22 jul 2019
Arthur Rimbaud - Cuento
Un príncipe estaba molesto por no haberse dedicado nunca más que a la perfección de las generosidades vulgares. Preveía sorprendentes revoluciones del amor, y a sus mujeres las sospechaba capaces de algo mejor que aquella complacencia adornada de cielo y de lujo. Quería ver la verdad, la hora del deseo y de la satisfacción esenciales. Fuera ello o no fuera una aberración de piedad, así lo quiso. Poseía al menos un poder humano bastante amplio.
Todas las mujeres que lo habían conocido fueron asesinadas. ¡Qué saqueo del jardín de la belleza! Bajo el sable, lo bendijeron. Él no encargó otras nuevas. — Las mujeres desaparecieron.
Mató a todos aquellos que lo seguían, después de la caza o de las libaciones. — Todos lo seguían.
Se divirtió degollando animales de lujo. Hizo llamear los palacios. Se abalanzaba sobre las gentes y las cortaba en pedazos. — La multitud, los techos de oro, los bellos animales seguían existiendo.
¡Puede alguien extasiarse en la destrucción, rejuvenecerse por la crueldad! El pueblo no murmuró. Nadie ofreció la contribución de sus opiniones.

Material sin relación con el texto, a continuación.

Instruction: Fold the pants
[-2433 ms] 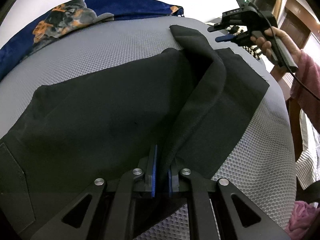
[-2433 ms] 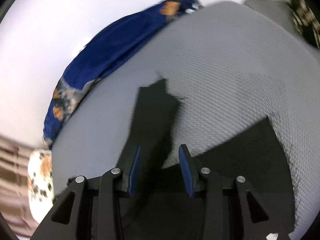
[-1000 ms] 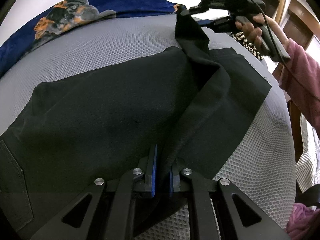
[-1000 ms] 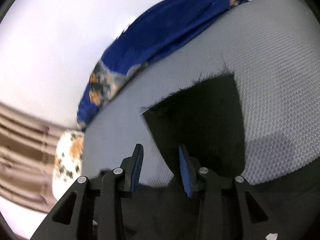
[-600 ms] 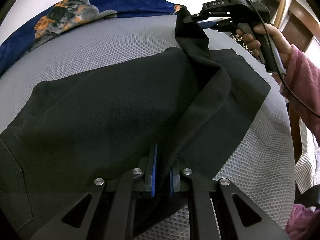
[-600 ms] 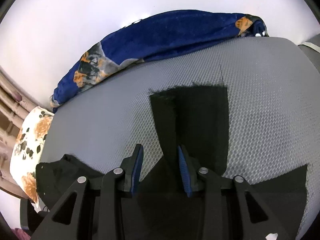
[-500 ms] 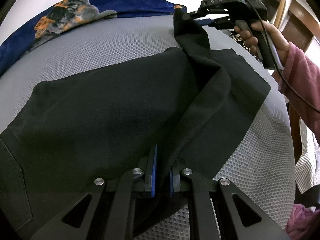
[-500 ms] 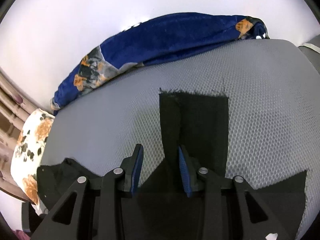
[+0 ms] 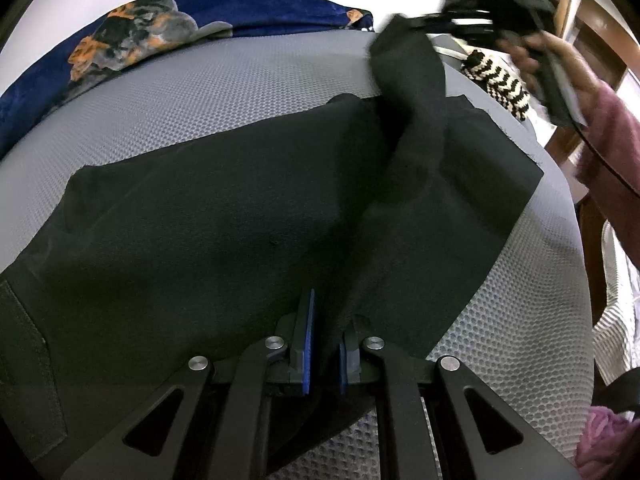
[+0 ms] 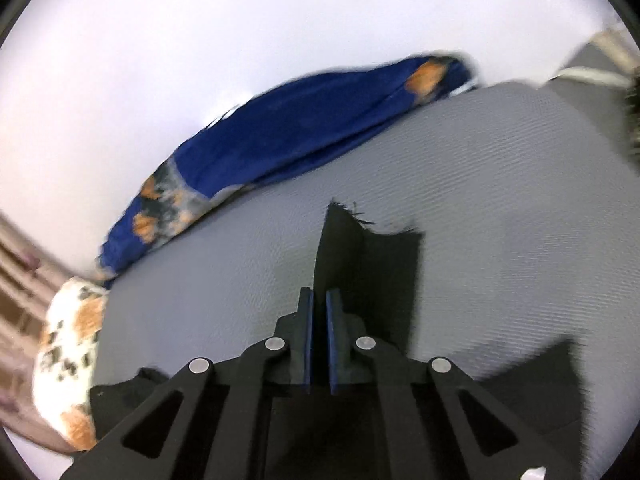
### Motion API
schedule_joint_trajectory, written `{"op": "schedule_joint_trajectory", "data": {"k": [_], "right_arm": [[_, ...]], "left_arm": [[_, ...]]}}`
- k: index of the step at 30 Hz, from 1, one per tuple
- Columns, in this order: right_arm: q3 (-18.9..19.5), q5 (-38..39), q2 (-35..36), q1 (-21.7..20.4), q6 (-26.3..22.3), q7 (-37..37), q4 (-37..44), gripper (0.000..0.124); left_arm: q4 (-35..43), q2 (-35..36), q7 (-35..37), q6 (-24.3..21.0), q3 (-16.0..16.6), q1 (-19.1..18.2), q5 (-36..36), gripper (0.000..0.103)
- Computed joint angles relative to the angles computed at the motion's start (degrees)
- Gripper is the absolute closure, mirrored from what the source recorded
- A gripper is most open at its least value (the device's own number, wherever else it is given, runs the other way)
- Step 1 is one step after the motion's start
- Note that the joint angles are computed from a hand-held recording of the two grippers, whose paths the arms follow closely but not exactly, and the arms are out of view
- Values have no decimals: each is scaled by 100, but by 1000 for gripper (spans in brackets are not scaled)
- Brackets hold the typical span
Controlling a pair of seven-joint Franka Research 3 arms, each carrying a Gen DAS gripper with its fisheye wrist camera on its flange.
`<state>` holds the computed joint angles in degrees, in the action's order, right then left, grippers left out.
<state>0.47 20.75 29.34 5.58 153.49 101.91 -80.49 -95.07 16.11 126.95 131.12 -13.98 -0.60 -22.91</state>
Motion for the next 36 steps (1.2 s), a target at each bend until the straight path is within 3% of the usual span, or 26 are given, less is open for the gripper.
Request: {"op": "schedule_joint_trajectory", "data": {"k": [2,6,9,12,17,19,20,22,25,30,36], "right_arm": [[-358,-426,-515,265,205,381,-683,119],[-1180,-2373,-1583,1014,-117,2047,-2004,120],[-1288,-3530,-2129,1222,-566,3092,-2630,120],[-1130,-3953,-2502,1163,-1098,3719,-3016,120],[-763,-3481,-2352,820,-2125,3771,-2831,120],[-620,-3182,-2093,617,-2209,3577,-2576,115],[-524,-2794,-1980,462,-2132,3287,-2479,114],[-365,-1751,-1830,160,-1530,2764,-2453,111],[-206,-883,-1458,-90,-1325,1949,-1983,110],[116,731,-972,-565,-1539,526,-1430,102],[-74,1072,-1953,-392,-326,154,-2816,102]], "left_arm": [[-6,-5,7,8,-3,-3,7,92],[-68,-47,104,68,-18,-23,37,92],[-210,-145,252,232,-21,-80,164,92],[-434,-289,463,468,-19,-162,355,92],[-665,-411,630,743,9,-263,556,92],[-610,-383,592,679,20,-261,530,91],[-620,-391,564,675,25,-262,523,91],[-645,-403,545,708,32,-271,543,91],[-704,-436,493,794,41,-301,625,91],[-640,-407,439,698,40,-287,576,91],[-610,-391,410,664,40,-287,598,91]]}}
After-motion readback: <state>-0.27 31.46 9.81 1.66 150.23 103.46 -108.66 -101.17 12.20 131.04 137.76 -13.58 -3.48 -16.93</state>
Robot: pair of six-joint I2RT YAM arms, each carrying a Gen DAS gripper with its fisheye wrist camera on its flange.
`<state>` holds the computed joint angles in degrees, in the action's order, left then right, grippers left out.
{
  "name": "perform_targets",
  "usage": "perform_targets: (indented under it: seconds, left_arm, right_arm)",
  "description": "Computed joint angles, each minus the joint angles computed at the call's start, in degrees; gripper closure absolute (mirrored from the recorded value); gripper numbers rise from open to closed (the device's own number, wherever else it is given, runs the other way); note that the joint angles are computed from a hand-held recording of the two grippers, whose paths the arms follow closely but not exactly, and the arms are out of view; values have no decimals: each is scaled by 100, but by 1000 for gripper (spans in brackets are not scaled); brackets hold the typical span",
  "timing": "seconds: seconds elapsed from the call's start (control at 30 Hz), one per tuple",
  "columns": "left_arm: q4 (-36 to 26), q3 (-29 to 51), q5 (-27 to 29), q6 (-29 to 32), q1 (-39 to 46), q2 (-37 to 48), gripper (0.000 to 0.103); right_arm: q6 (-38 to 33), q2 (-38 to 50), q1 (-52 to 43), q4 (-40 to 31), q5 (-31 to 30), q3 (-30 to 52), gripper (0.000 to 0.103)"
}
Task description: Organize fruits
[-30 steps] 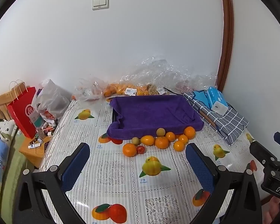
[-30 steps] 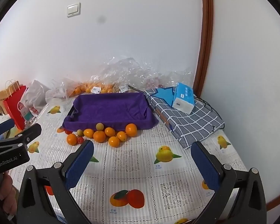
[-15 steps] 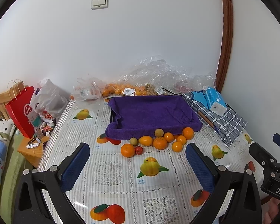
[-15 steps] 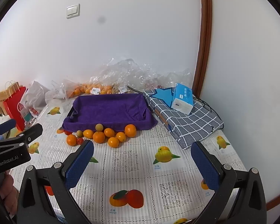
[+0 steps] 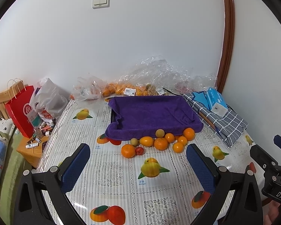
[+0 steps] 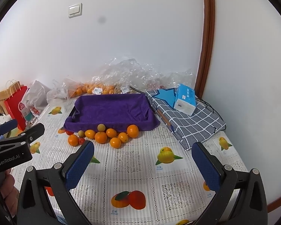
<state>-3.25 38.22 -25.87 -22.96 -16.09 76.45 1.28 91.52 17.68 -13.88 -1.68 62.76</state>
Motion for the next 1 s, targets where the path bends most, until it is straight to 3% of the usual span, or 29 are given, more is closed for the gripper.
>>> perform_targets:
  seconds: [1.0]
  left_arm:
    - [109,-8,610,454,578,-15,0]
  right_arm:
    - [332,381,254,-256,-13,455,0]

Una tarde galopaba orgullosamente. Un genio apareció, de belleza inefable, inconfesable incluso. ¡De su fisonomía y su porte se desprendía la promesa de un amor múltiple y complejo! ¡De una felicidad, indecible, insoportable incluso! El Príncipe y el Genio se aniquilaron probablemente en la salud esencial. ¿Cómo no iban a morir por ello? Juntos pues murieron.
Pero el Príncipe falleció, en su palacio, a una edad corriente. El Príncipe era el Genio. El Genio era el Príncipe.